### EXERCISE OBJECTIVE
Go through the data and count each line that has the string "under". Give that count alone.

### PROVIDED INFORMATION
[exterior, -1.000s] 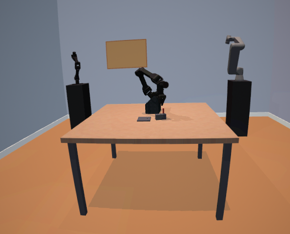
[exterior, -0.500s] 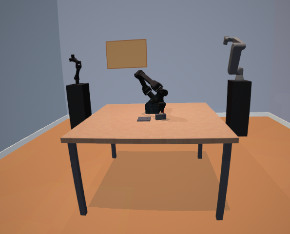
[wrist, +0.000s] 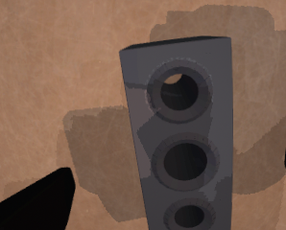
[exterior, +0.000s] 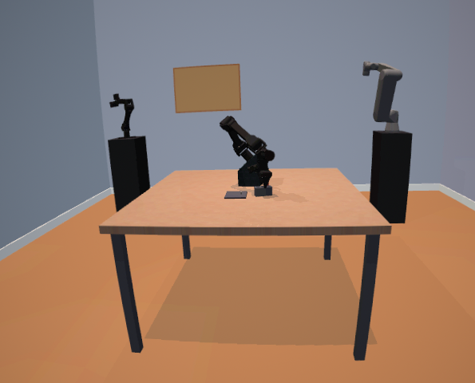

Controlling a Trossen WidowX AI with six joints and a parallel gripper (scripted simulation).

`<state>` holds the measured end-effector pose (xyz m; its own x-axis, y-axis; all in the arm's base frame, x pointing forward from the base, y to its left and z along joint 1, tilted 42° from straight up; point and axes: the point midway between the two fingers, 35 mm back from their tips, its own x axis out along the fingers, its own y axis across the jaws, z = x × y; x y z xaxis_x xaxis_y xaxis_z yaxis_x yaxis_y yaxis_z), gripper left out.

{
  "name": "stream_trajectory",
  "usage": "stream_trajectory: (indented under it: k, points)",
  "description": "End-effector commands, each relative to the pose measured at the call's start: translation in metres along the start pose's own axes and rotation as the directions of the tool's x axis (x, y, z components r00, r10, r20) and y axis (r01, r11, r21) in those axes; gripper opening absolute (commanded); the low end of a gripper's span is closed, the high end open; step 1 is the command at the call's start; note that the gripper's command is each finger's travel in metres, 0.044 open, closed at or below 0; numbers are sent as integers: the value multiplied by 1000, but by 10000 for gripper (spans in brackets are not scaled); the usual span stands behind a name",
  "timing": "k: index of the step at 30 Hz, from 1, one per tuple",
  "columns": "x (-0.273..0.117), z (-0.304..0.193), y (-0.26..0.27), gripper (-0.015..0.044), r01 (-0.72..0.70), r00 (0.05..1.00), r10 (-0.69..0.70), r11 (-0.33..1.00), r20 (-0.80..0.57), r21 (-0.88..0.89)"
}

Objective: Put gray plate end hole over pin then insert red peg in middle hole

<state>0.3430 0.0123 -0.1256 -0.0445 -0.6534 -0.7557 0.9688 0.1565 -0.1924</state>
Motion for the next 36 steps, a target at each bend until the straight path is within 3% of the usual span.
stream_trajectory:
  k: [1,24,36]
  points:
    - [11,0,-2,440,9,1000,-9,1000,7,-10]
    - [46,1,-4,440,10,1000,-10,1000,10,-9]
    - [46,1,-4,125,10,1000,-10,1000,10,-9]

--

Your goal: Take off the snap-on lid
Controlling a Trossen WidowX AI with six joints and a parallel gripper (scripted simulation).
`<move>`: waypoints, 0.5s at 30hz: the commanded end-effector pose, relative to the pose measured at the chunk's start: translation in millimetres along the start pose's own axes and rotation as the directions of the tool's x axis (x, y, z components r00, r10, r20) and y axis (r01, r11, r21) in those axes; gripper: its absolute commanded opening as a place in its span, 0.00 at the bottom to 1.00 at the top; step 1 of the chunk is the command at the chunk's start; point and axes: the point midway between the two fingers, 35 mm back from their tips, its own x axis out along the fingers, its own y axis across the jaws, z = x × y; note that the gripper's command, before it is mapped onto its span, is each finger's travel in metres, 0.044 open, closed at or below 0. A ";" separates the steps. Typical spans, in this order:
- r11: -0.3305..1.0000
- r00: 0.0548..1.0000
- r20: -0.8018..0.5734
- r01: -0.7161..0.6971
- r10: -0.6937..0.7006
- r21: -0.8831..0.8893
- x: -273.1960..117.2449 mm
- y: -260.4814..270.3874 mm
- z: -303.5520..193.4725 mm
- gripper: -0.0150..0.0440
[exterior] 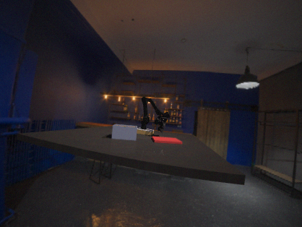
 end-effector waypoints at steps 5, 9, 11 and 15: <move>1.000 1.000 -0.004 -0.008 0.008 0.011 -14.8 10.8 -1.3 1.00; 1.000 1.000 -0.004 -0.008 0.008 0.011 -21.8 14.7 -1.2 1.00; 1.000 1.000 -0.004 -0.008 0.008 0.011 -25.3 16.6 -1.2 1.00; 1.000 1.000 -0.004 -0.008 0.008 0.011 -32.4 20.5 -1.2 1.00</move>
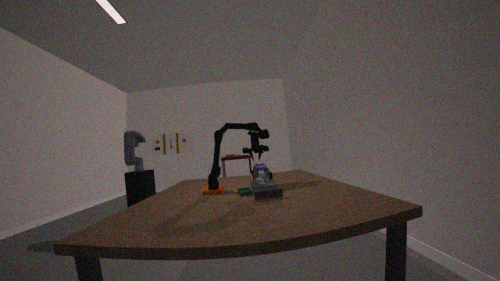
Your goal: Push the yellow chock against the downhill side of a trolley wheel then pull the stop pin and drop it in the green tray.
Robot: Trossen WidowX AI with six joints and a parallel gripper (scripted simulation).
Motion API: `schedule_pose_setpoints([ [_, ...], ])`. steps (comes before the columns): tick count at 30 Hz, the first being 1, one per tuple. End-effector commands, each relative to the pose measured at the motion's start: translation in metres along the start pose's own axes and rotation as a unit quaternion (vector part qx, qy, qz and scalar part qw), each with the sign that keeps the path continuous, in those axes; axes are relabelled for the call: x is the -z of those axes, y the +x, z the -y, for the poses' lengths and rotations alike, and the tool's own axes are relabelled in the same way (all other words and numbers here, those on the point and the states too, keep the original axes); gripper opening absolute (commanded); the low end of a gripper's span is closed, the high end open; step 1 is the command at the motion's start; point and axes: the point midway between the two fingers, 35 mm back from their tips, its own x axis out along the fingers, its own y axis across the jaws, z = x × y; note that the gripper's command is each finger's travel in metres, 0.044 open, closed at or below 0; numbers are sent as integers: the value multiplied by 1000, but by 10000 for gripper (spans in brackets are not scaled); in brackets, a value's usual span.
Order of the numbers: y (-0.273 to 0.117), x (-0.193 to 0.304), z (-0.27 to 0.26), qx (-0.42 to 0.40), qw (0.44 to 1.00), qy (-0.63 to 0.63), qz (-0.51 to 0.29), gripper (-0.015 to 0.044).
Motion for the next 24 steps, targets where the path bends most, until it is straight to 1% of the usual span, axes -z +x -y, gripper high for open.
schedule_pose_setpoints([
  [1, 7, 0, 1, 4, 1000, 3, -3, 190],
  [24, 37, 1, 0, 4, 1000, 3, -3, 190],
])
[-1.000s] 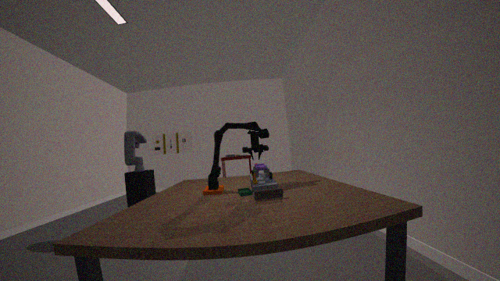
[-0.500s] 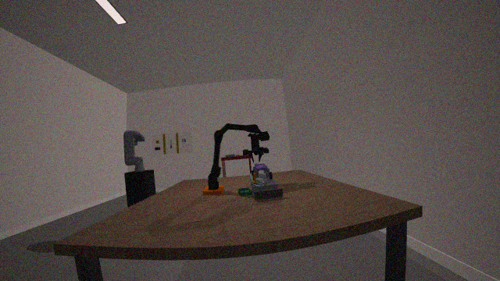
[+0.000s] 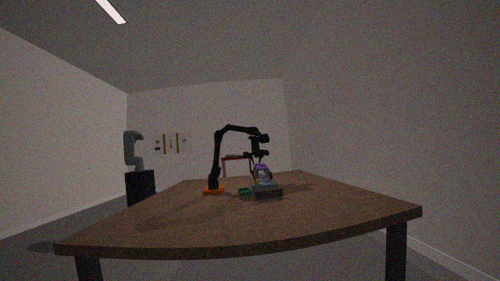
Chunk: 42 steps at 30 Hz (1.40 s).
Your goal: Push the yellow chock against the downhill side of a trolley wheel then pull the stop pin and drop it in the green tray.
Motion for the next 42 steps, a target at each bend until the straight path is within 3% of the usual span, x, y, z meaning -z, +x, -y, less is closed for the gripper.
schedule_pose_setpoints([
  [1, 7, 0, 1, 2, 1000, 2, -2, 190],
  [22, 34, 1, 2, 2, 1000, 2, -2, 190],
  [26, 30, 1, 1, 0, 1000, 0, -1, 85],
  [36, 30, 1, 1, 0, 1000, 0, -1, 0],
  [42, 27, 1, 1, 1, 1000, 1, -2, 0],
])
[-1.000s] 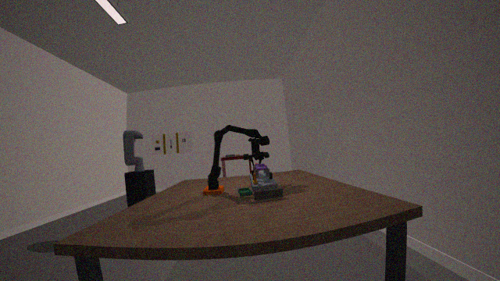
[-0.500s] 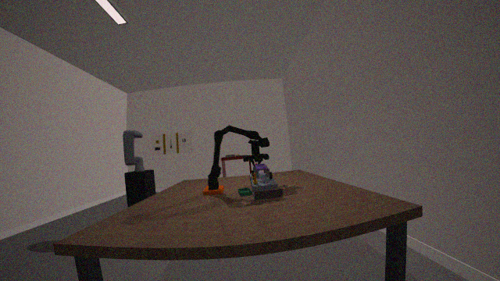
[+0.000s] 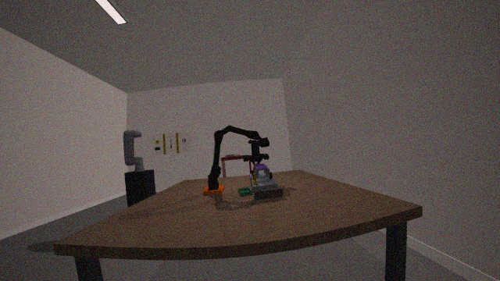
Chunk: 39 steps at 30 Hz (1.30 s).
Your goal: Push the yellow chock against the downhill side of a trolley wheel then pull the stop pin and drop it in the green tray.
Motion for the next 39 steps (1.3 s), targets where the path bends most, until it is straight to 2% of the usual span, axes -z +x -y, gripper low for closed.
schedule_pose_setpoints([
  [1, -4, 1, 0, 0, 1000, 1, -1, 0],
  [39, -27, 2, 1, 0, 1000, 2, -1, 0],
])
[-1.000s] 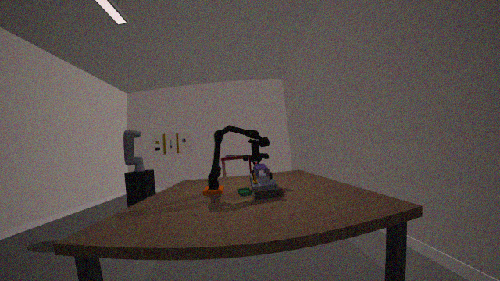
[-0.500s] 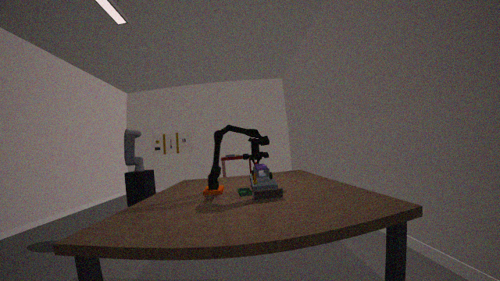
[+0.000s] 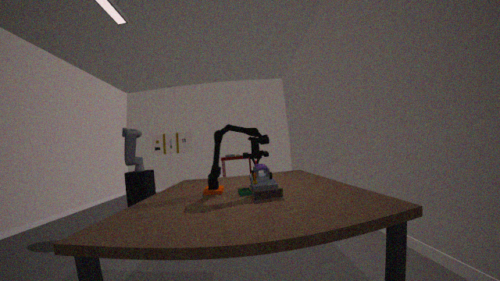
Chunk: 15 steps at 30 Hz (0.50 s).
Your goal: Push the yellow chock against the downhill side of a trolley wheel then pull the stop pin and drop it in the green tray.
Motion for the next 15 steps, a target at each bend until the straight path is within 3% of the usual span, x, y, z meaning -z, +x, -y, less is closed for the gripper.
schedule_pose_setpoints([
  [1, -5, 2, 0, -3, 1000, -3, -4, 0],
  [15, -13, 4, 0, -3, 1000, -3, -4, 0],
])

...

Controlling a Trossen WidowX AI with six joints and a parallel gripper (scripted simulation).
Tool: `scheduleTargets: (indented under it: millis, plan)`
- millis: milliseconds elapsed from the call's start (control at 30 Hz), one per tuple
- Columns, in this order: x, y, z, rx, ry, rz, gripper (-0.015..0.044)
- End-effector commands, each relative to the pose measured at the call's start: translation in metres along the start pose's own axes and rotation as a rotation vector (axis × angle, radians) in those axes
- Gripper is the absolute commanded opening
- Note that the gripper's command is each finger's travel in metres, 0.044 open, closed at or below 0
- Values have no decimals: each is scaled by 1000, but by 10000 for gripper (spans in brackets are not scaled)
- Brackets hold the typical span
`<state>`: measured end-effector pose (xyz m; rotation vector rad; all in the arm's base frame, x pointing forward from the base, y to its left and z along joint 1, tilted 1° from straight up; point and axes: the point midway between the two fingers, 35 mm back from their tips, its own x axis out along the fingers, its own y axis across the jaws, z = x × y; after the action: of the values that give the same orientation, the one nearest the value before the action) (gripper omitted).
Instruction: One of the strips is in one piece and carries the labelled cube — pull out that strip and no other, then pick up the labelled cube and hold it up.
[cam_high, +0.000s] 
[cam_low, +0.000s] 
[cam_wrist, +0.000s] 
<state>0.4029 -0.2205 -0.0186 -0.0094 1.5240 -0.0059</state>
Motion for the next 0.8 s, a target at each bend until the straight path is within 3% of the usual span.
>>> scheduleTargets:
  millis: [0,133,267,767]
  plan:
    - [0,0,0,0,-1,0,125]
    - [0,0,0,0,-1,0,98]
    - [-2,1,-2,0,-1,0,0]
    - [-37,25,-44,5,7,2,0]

### EXPECTED ANSWER
2